• EXERCISE GOAL: Copy every line that holds the string "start" from the data below.

• INFORMATION PROVIDED:
= Beginning of Section =

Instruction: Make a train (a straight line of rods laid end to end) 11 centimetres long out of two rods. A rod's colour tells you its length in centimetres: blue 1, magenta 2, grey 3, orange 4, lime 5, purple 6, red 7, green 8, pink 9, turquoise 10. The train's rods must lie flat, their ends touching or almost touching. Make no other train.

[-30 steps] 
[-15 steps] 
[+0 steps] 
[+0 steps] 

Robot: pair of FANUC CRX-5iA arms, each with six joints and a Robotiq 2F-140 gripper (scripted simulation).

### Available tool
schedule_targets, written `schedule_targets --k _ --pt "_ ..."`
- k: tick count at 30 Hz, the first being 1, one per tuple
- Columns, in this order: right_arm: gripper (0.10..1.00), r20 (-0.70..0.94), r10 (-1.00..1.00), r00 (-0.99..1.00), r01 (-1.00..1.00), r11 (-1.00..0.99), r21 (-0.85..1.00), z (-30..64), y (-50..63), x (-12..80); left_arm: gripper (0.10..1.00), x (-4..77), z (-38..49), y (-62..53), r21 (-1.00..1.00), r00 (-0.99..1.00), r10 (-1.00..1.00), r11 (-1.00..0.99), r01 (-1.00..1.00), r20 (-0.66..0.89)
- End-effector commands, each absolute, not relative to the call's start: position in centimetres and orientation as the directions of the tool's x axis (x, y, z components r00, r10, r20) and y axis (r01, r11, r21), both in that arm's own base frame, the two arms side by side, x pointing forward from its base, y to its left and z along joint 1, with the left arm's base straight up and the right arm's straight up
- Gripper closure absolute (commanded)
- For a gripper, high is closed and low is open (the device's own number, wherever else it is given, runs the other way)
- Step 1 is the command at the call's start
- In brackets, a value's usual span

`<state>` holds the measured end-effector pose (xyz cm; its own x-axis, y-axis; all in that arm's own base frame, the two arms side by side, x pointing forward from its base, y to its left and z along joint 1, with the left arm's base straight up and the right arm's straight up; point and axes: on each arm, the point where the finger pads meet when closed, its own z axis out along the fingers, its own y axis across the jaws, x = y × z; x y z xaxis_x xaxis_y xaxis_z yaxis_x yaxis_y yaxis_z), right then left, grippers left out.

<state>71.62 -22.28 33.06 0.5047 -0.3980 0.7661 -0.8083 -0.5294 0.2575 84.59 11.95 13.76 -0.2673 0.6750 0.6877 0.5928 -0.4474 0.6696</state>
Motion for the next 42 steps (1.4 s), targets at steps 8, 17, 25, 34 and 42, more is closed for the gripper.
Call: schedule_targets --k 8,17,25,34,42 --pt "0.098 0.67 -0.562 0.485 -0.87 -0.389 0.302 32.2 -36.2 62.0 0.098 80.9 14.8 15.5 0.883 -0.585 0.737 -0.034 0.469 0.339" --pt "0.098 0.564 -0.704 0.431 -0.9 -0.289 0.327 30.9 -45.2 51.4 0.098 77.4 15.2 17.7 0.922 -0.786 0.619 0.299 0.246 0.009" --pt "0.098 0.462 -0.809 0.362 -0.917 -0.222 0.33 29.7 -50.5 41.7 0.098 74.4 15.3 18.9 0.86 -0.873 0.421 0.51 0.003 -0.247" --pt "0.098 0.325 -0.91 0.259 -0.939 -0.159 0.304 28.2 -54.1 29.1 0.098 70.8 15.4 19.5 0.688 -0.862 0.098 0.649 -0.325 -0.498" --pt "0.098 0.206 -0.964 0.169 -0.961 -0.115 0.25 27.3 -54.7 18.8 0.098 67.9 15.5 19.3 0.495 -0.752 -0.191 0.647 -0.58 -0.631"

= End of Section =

• YOUR SOLUTION:
- End-effector commands, each absolute, not relative to the call's start: position in centimetres and orientation as the directions of the tool's x axis (x, y, z components r00, r10, r20) and y axis (r01, r11, r21), both in that arm's own base frame, the two arms side by side, x pointing forward from its base, y to its left and z along joint 1, with the left arm's base straight up and the right arm's straight up
- Step 1 is the command at the call's start

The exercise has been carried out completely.